А вечером в этот же день Капустин пришел в школу и попросил разрешения вызвать к нему во двор курсанта Михайлова. Михайлов вышел. Капустин протянул ему огромный сверток из мятых газет и сказал:
— Примите гостинец. От чистого сердца. Раньше полагалось преподносить в день рождения, а я – в благодарность за талант. Так что не обижайтесь.
У себя на койке Михайлов, окруженный любопытствующими курсантами, долго разворачивал что-то твердое, завернутое в несколько измятых “Известий”. Когда, наконец, последняя газета была сорвана, восхищенные курсанты отступили: на койке лежали куски сушеной дыни.
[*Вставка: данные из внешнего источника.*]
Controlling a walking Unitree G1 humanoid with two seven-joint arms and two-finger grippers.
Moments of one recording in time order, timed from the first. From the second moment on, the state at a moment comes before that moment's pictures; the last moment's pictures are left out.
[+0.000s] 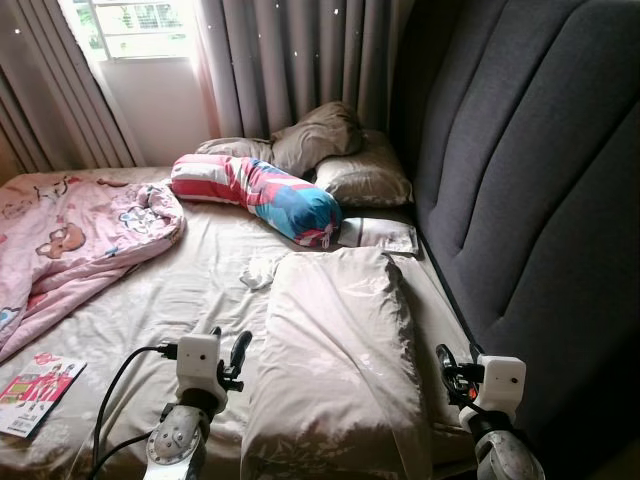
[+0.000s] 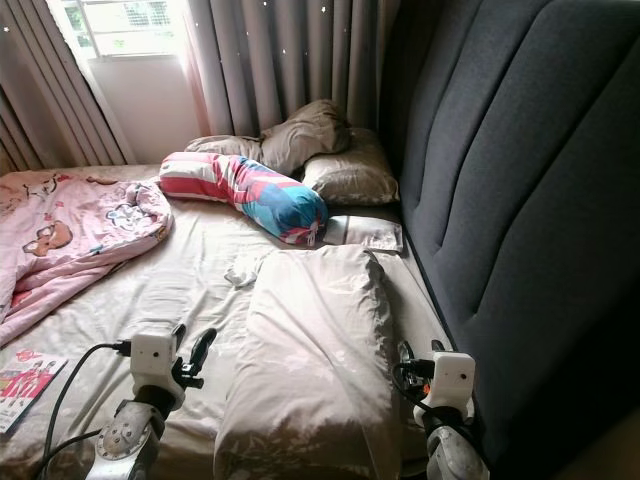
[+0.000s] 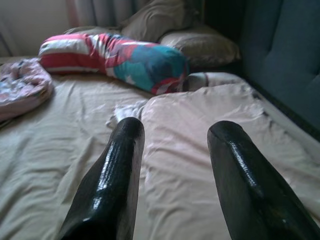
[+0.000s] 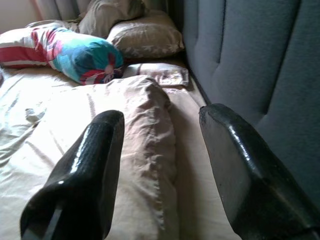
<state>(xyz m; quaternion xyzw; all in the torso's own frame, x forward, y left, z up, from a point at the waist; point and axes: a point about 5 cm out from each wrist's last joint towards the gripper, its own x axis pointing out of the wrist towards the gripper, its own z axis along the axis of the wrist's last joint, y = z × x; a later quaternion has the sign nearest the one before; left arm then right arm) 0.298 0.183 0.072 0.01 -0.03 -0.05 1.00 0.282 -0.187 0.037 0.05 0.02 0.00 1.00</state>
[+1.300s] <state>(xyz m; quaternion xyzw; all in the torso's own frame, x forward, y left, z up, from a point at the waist) 0.284 0.187 0.086 0.01 -0.04 -0.04 1.00 0.280 -0.195 0.066 0.05 -0.01 -0.01 1.00</state>
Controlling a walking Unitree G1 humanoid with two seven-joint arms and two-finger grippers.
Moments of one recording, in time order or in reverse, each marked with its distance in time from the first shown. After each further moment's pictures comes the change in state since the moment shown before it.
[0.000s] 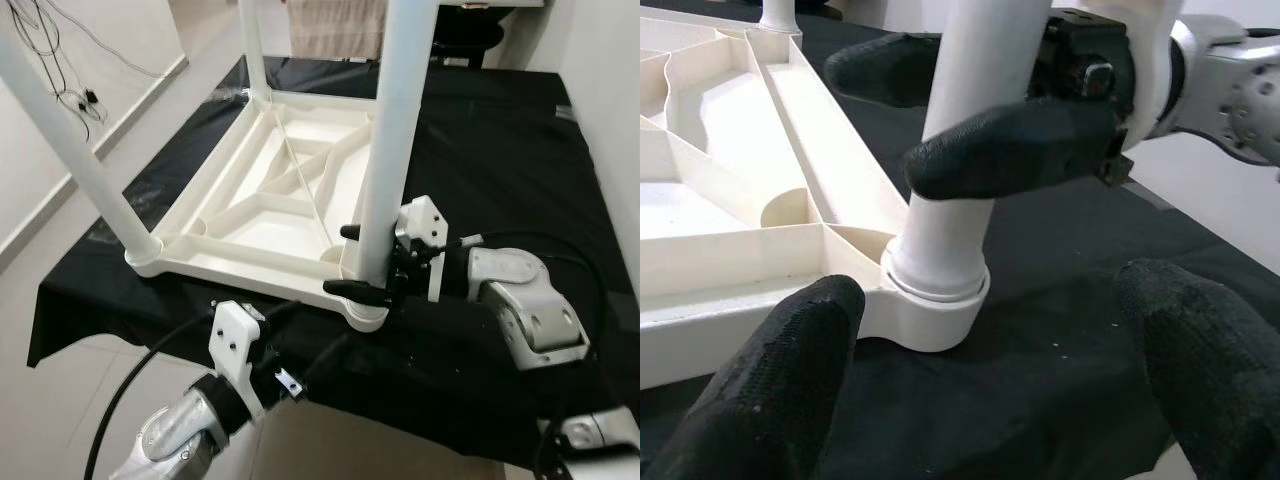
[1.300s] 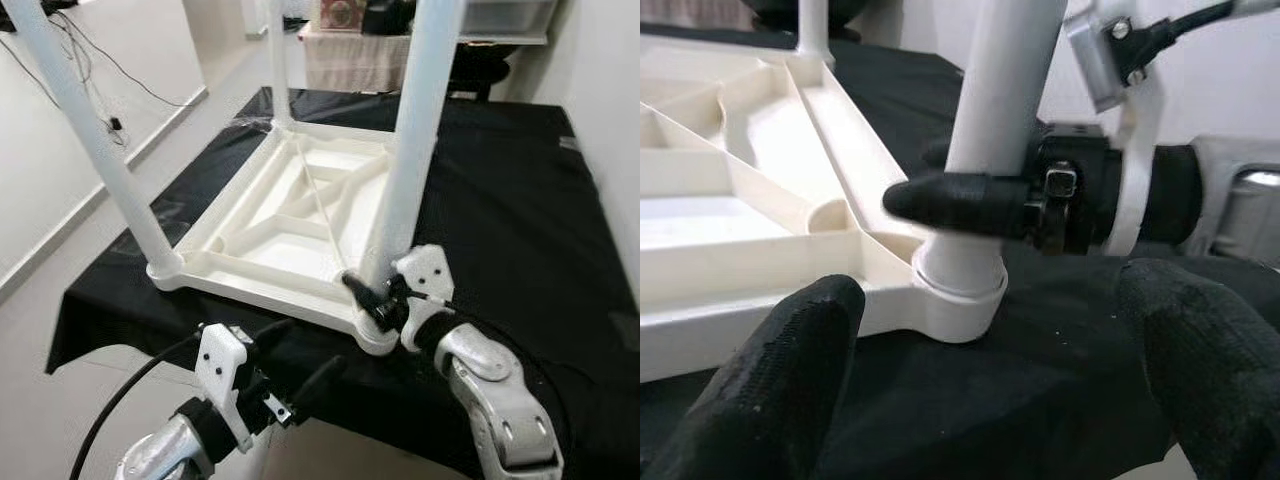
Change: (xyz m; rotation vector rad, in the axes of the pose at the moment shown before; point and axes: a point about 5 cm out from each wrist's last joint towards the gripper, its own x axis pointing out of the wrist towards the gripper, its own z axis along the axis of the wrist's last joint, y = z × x) left arm -0.014 0.000 0.000 0.005 -0.003 0.010; right arm 0.006 0.050 -0.041 0.212 0.042 -0.699
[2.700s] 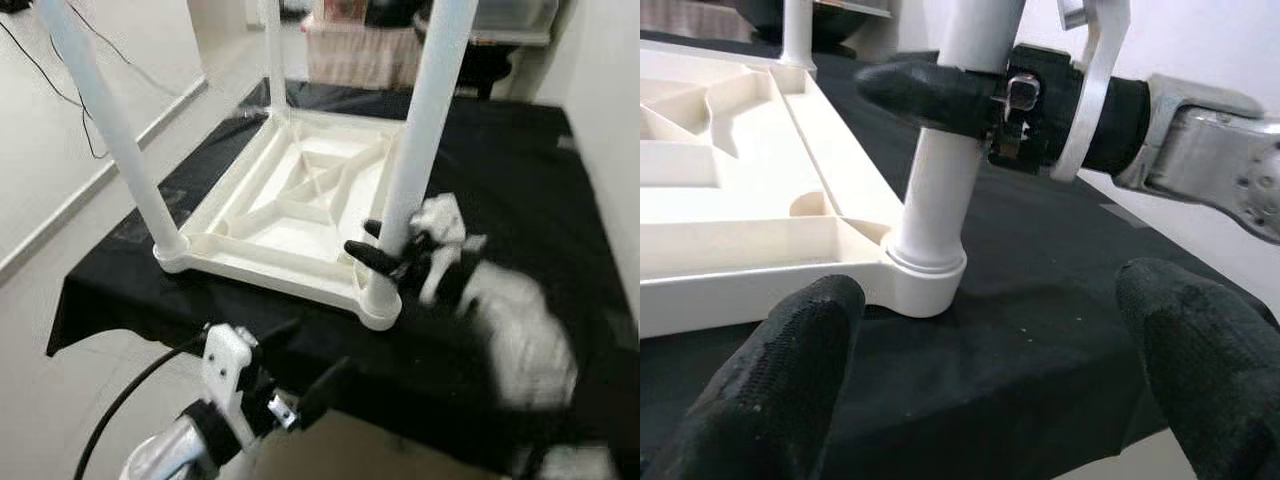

Чурджуйской дыни, чей запах прекраснее запаха жасмина и чья сладость слаще дикого меда.
И курсанты, дабы не нарушать порядка, вполголоса прокричали “ура” и тут же половину дыни съели.
Оставшиеся куски дыни Михайлов положил на столик и, просыпаясь ночью, взглядывал на них и улыбался. Впервые воспоминания не мучили, а радовали его. Засыпая, он все время видел улыбающегося бойца Капустина с дыней в руках. От рыжих волос бойца Капустина и от дыни разливалось сияние. Оно делалось все ярче, наполнялось щебетом птиц, и дыня пахла все сильнее.
Михайлов проснулся. Стоял тихий рассвет. Где-то звенела вода, и над пустыней зарождался один из бесчисленных и великолепных дней, предупреждая о своем появлении золотым светом на восточной половине неба.